Дядя Федя нагибался в сторону прохода, туда, где вырисовывались очертания маленького столика, на котором белела большая фарфоровая чашка с кофе. Но голос режиссера обрушился на него откуда-то справа: не то из второго, не то из третьего ряда, потому что Константин Ефимыч во время работы не мог усидеть на одном месте. Он рысцой бегал между рядами по всему зрительному залу, то прячась в амфитеатре под навесом балконов, то вдруг устремляясь к оркестровой яме, то забираясь на средние места, с трудом протискивая свой живот между креслами. Сейчас в его голосе жили уже не три-четыре вороны, а все десять и все разом каркнули:

— Это вас надо отдать на зашивку. Если вам мало двух минут, возьмите пять, десять, два часа, два года, черт возьми, но сделайте так, как я просил!

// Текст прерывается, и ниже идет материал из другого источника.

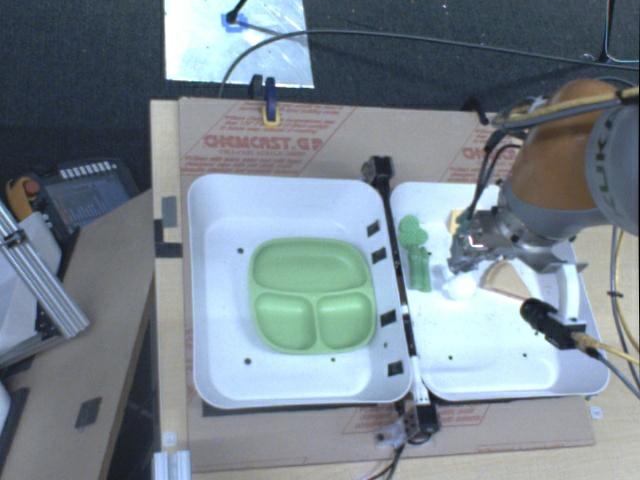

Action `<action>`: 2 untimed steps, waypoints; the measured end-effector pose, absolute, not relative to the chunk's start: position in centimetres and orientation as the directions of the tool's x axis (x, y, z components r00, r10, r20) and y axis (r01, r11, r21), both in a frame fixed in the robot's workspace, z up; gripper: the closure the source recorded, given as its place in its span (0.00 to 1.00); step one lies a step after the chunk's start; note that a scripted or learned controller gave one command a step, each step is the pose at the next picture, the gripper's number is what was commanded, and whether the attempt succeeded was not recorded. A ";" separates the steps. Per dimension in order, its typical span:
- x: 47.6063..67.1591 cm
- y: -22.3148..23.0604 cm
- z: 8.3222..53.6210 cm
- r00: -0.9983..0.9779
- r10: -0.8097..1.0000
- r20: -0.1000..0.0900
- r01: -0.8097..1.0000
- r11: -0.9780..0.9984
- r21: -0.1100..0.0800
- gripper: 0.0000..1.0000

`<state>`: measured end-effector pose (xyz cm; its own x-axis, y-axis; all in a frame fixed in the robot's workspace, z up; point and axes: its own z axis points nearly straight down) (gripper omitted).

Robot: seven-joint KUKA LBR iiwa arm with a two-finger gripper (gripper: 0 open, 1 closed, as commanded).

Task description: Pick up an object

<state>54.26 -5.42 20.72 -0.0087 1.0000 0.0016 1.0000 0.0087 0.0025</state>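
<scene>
My gripper (462,258) is low in right bin (500,368) by white ball (460,286), can't tell grip state; next: lift & check

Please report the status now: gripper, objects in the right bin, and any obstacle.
Gripper low in right bin, over white object; grasp not confirmed. Green object beside it, along the divider. Green tray in left bin.
</scene>
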 end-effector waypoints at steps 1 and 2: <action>55.3 0.0 20.1 -0.010 1.000 0.002 1.000 0.010 0.002 1.00; 55.9 5.2 19.8 -0.010 1.000 0.002 1.000 0.010 0.002 1.00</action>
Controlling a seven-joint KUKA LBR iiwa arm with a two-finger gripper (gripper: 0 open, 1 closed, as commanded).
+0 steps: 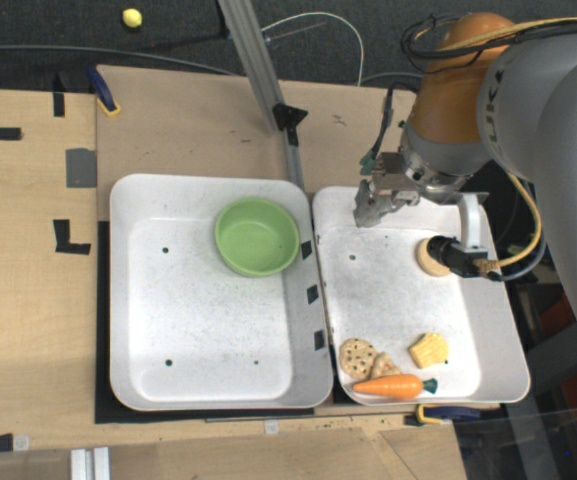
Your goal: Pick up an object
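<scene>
Right bin, near corner, four items in a loose cluster:

- Carrot: orange, green stub at its right end, lying flat along the near wall.
- Cookie: round, speckled brown, just left of and above the carrot, close to the bin's left wall.
- Yellow wedge: cheese-like, just above the carrot's right end, slightly apart from the cookie.
- Tan round item: near the right wall, partly hidden by a black fitting on the arm.

We read no brand, label or writing on any item.

Gripper: poised over the far-left corner of the right bin, well apart from the cluster. We cannot tell how its fingers stand; we see nothing held.

Open room: the middle of the right bin's floor lies bare between gripper and cluster.

Left bin: one green bowl, upright, toward the far-right part; the rest is open floor.

Beyond the bench: a small yellow ball on the dark floor.
</scene>
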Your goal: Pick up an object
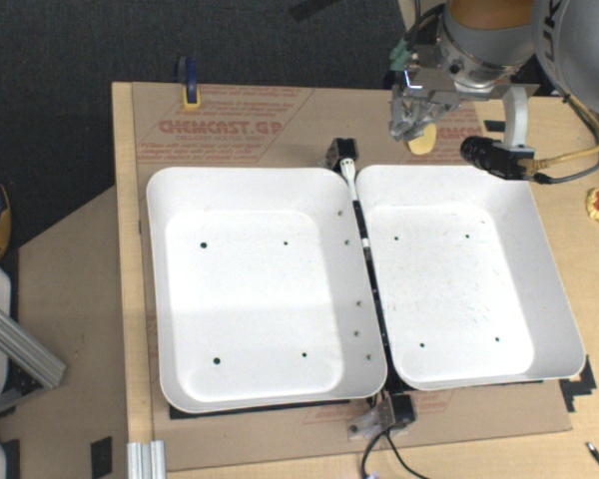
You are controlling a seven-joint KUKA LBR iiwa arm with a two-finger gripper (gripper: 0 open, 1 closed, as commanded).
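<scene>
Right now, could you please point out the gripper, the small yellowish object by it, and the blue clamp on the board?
gripper (pixel 411 123): camera view, at its fingertips above the board.
yellowish object (pixel 422 139): camera view, its visible lower part beside the gripper.
blue clamp (pixel 189 73): camera view, its upright body at the board's far edge.

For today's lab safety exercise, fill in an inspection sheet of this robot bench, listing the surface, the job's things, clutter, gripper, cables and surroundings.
Surface: brown board with red lettering, bearing the left bin and right bin side by side.
Job's things: a small pale yellow object at the gripper's tip, beyond the right bin's far rim; whether it is gripped cannot be told.
Clutter: blue and yellow clamp on the board's far edge.
Gripper: gripper raised above the board behind the right bin.
Cables: yellowish cable from a black fitting; black cable at the near edge.
Surroundings: dark floor; aluminium rail at left.
</scene>
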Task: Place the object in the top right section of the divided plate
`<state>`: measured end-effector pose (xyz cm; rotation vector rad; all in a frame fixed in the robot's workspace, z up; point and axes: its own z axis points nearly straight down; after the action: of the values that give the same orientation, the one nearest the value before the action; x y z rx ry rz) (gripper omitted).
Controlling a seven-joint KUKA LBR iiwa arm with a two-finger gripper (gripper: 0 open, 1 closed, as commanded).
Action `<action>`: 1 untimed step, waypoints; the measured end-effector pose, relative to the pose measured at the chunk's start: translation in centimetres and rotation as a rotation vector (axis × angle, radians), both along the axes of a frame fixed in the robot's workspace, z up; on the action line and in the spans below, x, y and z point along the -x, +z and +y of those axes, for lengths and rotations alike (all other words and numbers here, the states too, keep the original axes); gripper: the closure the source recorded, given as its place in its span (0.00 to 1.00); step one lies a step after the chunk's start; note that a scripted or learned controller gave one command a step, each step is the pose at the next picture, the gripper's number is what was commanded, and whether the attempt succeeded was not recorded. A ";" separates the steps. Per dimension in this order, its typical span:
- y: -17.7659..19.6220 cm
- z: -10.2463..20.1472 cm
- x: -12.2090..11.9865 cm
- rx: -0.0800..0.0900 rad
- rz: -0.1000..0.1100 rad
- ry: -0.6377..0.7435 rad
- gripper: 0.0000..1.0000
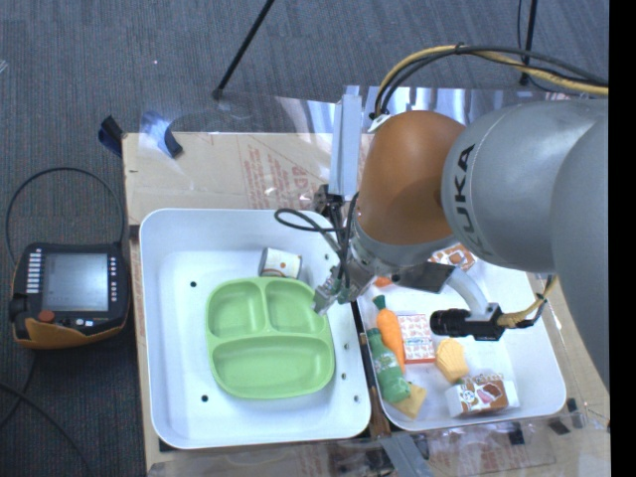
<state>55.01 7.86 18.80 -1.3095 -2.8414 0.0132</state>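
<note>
The gripper (329,295) hangs at the right rim of the green divided plate (268,338), just beside its top right section, probably lined up for a drop there. Whether it carries anything cannot be told; something small and greenish shows at its tip, too blurred to identify as the object.

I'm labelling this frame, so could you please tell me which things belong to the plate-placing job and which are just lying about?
Job:
- divided plate, green, in the left bin
- gripper, at the plate's top right section

Lying about:
- small cup above the plate
- carrot, green bottle and snack packet in the right bin
- pendant on the floor
</note>
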 end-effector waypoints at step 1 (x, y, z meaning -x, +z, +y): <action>0.0 0.0 0.0 0.000 0.000 -0.002 0.00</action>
<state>55.01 7.87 18.80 -1.3122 -2.8403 0.0129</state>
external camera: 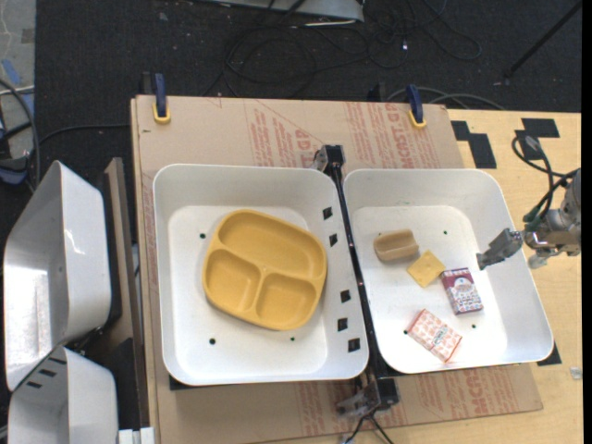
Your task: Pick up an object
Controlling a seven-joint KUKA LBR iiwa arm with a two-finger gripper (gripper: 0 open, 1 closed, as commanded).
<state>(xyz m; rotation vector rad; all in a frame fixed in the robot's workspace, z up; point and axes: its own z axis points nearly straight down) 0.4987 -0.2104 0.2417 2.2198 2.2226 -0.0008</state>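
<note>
The right bin (490, 192) holds a brown block (396, 246), a yellow wedge (425, 268), a small maroon and white box (462, 290) and a pink patterned packet (435, 333). The gripper (502, 247) pokes in from the right edge, above the bin's right wall, a short way right of the maroon box. Nothing can be seen between its fingers. The left bin (176, 202) holds a yellow divided tray (265, 268).
Both bins rest on a cardboard sheet (277, 128) held by yellow clamps at the back. A black divider (347, 248) runs between the bins. White plastic tubs (55, 276) stand to the left of the bench. Cables lie on the dark floor behind.
</note>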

Дядю Федю сдуло со сиены. Константин Ефимович шумно перебрался в проход за свой столик, грузно уселся, отхлебнул из чашки глоток черного кофе. Пошарил по карманам, вытащил папиросы и спички и положил все это на край столика.

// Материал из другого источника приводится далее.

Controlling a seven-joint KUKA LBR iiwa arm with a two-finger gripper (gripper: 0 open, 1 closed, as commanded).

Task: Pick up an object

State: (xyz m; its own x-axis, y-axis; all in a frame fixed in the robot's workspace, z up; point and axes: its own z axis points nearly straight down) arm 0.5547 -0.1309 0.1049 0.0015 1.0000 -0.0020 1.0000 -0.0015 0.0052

В зрительном зале и во всех трех ярусах водворилась тишина. Слышно было только, как дядя Федя, где-то далеко за сиеной, шепотом гоняет своих нерасторопных помощников.

В бельэтаже скрипнуло кресло. Режиссер недовольно повернул голову.

— Анна Ивановна, я же просил никого не пускать на репетицию.

— Никого и нет, — откуда-то сверху послышался робкий голос Анны Ивановны, — все двери на всех этажах замкнуты, а ключи у меня.